[STORED DATA Boundary: Start]

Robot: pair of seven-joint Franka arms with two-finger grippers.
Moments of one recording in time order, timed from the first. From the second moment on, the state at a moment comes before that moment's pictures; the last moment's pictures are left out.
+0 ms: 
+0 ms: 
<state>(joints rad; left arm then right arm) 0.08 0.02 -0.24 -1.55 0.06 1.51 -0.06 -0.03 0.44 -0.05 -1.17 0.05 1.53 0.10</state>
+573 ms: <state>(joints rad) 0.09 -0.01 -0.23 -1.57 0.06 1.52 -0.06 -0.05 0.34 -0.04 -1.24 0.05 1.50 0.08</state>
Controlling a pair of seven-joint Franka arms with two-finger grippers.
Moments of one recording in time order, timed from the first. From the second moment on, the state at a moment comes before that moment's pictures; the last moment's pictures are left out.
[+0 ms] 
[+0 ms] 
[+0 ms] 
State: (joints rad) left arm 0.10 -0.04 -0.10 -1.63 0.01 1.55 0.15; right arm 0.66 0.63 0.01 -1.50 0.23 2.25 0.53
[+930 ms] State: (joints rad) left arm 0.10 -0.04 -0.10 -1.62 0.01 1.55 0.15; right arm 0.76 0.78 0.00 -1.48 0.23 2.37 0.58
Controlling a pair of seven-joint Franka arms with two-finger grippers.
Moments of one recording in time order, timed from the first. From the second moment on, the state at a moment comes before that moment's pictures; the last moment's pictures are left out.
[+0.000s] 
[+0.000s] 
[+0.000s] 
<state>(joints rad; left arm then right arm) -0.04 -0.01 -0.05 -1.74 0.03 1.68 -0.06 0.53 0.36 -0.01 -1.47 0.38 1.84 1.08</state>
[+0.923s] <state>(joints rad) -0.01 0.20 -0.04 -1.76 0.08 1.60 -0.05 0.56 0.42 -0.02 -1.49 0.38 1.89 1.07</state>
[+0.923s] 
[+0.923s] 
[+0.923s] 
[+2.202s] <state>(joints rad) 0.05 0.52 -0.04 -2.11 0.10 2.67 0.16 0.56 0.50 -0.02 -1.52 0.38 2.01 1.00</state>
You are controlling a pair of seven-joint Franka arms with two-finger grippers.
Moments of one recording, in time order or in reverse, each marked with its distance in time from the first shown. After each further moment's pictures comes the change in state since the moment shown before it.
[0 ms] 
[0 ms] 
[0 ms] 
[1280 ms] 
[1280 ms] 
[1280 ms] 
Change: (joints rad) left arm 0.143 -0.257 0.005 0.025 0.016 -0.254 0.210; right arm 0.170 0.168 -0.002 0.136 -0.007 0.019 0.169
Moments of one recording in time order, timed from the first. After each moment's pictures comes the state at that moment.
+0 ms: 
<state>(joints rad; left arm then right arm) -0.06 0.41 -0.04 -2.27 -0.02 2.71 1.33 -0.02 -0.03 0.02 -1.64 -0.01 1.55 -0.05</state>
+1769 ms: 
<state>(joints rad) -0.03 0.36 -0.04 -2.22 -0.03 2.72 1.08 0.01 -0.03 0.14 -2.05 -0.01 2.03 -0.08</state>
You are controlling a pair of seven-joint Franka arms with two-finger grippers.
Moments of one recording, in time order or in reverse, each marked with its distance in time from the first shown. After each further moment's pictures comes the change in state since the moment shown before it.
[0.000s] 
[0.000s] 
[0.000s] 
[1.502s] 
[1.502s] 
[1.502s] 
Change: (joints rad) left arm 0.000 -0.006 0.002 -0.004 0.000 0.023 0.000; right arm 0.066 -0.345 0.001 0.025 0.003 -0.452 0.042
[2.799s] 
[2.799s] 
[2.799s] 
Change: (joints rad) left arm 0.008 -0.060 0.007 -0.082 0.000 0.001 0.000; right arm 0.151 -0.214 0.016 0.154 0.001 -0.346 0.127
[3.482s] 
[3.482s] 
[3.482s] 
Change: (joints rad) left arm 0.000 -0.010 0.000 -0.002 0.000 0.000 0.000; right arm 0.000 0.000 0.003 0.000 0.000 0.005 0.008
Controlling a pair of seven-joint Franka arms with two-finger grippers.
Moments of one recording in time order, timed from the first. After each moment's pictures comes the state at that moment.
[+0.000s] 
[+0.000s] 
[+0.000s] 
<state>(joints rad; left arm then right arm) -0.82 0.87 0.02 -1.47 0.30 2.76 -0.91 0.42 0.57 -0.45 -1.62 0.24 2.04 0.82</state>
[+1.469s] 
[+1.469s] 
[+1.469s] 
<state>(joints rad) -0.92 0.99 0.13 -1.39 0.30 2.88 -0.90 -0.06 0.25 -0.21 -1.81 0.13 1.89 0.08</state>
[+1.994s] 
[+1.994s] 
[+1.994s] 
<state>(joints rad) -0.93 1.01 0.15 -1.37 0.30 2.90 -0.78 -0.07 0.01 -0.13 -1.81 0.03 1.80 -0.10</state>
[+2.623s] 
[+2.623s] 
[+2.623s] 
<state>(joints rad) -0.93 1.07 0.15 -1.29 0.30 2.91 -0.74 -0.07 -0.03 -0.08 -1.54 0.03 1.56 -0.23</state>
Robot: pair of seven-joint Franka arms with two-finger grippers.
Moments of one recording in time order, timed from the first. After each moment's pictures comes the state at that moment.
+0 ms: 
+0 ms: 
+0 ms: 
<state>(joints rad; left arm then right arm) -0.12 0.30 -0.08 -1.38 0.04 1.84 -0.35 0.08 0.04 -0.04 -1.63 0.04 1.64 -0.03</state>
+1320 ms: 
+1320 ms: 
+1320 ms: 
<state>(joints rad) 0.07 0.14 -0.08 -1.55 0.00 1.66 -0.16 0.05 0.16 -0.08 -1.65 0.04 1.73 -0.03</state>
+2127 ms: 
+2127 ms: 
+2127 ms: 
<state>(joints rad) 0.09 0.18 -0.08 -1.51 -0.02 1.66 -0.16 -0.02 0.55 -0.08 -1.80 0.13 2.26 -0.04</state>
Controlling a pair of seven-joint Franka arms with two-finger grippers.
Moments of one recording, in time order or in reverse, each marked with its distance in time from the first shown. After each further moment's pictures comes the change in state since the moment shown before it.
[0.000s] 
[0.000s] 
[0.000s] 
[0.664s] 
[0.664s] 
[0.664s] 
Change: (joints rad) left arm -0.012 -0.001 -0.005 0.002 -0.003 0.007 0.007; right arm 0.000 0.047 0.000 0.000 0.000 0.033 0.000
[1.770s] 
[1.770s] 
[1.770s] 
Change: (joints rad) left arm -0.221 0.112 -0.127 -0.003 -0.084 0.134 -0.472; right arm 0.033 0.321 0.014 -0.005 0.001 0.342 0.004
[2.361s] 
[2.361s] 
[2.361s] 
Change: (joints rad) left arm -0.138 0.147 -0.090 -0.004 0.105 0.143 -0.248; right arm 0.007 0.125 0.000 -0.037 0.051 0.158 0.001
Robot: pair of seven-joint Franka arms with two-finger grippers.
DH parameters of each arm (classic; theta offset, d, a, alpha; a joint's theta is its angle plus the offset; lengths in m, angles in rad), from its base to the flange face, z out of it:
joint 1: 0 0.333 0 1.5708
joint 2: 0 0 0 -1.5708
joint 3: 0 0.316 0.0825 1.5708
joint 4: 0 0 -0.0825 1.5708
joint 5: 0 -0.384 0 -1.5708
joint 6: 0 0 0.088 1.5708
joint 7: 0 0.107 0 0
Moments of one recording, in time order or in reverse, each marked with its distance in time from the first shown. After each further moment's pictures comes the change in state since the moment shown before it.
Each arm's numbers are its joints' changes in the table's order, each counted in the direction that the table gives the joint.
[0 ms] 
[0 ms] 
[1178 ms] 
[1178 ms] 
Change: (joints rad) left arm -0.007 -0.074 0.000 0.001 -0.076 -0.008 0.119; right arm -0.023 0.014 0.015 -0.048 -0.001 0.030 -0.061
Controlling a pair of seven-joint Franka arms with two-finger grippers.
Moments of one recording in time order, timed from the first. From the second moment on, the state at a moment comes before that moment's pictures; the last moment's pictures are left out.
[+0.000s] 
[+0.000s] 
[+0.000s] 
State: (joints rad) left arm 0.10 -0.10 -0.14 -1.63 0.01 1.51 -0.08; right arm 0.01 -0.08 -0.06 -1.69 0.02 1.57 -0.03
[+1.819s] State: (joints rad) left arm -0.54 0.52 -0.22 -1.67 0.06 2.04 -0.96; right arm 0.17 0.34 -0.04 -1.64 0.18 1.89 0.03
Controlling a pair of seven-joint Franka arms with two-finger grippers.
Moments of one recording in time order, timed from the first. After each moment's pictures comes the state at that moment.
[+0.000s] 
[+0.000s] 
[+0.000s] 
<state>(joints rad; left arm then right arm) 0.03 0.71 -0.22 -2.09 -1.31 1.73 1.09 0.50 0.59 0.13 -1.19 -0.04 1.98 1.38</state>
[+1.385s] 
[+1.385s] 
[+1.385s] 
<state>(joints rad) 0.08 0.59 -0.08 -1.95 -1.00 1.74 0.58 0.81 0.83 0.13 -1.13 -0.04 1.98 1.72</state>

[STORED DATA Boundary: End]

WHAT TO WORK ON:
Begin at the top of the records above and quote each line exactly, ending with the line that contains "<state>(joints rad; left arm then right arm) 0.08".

SOLUTION TO THIS EXERCISE:
Robot: pair of seven-joint Franka arms with two-finger grippers.
Moments of one recording in time order, timed from the first. From the second moment on, the state at a moment comes before that moment's pictures; the last moment's pictures are left out.
+0 ms: 
+0 ms: 
<state>(joints rad; left arm then right arm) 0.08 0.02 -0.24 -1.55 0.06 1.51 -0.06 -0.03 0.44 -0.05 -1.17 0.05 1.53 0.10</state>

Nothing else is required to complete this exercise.